دانشگاه علم و صنعت ایران، دانشکده مهندسی راه آهن
عنوان مقاله [English]
One of the major issues in railways is passenger train delays and this matter in railway has a lot of reasons; so predicting passenger train delay is a very difficult task. The aim of this paper is to present an artificial neural network based model with high accuracy to predict the delay of passenger trains in the Islamic Republic of Iran railway. In the proposed model we use tree different methods to define inputs including normalized real number, binary coding, and binary set encoding inputs.
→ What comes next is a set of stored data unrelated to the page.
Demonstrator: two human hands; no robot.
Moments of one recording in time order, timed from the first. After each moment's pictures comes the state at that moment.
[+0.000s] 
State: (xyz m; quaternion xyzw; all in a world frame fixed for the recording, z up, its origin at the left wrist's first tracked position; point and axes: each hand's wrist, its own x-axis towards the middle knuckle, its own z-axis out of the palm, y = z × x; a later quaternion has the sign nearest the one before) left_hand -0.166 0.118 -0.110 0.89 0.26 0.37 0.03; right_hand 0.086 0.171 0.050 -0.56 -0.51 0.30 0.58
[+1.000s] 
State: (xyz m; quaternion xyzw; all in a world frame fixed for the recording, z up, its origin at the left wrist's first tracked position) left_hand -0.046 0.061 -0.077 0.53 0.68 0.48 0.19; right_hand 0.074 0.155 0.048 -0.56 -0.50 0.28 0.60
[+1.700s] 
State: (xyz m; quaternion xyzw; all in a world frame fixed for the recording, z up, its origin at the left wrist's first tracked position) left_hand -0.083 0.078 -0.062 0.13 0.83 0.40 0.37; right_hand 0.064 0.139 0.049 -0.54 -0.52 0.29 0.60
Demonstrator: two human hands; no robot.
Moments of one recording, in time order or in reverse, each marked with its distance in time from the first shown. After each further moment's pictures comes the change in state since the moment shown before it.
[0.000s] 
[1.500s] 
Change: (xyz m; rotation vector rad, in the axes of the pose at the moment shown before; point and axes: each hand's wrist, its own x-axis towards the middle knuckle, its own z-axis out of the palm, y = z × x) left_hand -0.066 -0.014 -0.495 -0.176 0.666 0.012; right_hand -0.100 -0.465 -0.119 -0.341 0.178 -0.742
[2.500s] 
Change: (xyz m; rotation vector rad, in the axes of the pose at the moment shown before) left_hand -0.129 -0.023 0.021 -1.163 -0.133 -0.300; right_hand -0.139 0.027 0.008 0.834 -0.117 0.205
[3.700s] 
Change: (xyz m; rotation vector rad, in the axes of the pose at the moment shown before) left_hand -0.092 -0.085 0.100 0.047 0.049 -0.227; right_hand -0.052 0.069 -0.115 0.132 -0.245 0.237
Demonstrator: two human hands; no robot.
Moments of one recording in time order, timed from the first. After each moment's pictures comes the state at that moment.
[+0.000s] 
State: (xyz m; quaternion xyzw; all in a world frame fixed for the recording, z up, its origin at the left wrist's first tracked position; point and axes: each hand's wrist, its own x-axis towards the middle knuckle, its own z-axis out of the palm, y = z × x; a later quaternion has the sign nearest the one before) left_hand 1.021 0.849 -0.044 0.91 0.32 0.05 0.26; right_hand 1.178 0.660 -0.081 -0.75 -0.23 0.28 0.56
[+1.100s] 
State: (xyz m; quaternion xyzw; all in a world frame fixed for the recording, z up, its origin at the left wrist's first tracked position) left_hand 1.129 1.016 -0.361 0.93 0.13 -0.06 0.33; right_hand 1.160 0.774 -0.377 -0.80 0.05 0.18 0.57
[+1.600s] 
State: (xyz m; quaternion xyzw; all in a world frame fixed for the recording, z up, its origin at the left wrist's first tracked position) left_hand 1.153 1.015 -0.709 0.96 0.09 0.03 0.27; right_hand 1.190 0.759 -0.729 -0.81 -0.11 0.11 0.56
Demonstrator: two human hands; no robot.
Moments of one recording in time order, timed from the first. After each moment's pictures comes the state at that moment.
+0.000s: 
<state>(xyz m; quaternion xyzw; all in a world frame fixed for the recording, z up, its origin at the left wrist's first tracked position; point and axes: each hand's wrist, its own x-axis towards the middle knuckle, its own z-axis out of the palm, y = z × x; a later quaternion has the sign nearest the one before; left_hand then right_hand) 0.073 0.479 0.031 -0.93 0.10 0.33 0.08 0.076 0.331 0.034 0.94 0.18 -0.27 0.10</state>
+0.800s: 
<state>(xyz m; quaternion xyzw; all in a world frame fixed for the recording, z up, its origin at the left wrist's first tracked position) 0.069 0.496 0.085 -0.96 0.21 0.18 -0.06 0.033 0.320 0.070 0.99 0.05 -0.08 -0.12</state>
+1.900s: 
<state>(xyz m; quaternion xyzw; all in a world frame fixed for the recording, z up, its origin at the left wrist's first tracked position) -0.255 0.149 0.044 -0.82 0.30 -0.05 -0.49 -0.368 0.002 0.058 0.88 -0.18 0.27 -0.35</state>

To find an appropriate structure for proposed neural network model, three different strategies, called quick, dynamic, and multiple, are investigated. In this research, the registered data of passenger train delays in Iranian railway from 1383 to the end of 1387 year is used. To eliminate any inconsistent and noisy data which always companion with real world data set, a comprehensive preprocessing on this data set is done. To get more knowledge about data we sketch some graphs such as seasonal average of delays, monthly average of delays, and total delay since 1383 to 1387 per year. To prevent models from over fitting with data specifications, according to cross validation, we divide existing passenger train delays data set into three subsets called training set, validation set and testing set, respectively. To evaluate the proposed model, we compare the result of three different data input methods and three different structures with each other and also with some common prediction methods such as decision tree and multinomial logistic regression. In comparison different neural networks we consider training time, accuracy of neural network on testing data set and network size and to compare neural networks with other well-known prediction methods we consider training time and accuracy of neural network on testing data set. To do a fair comparison among all models we sketch a time-accuracy graph. The results revealed that the proposed model has higher accuracy.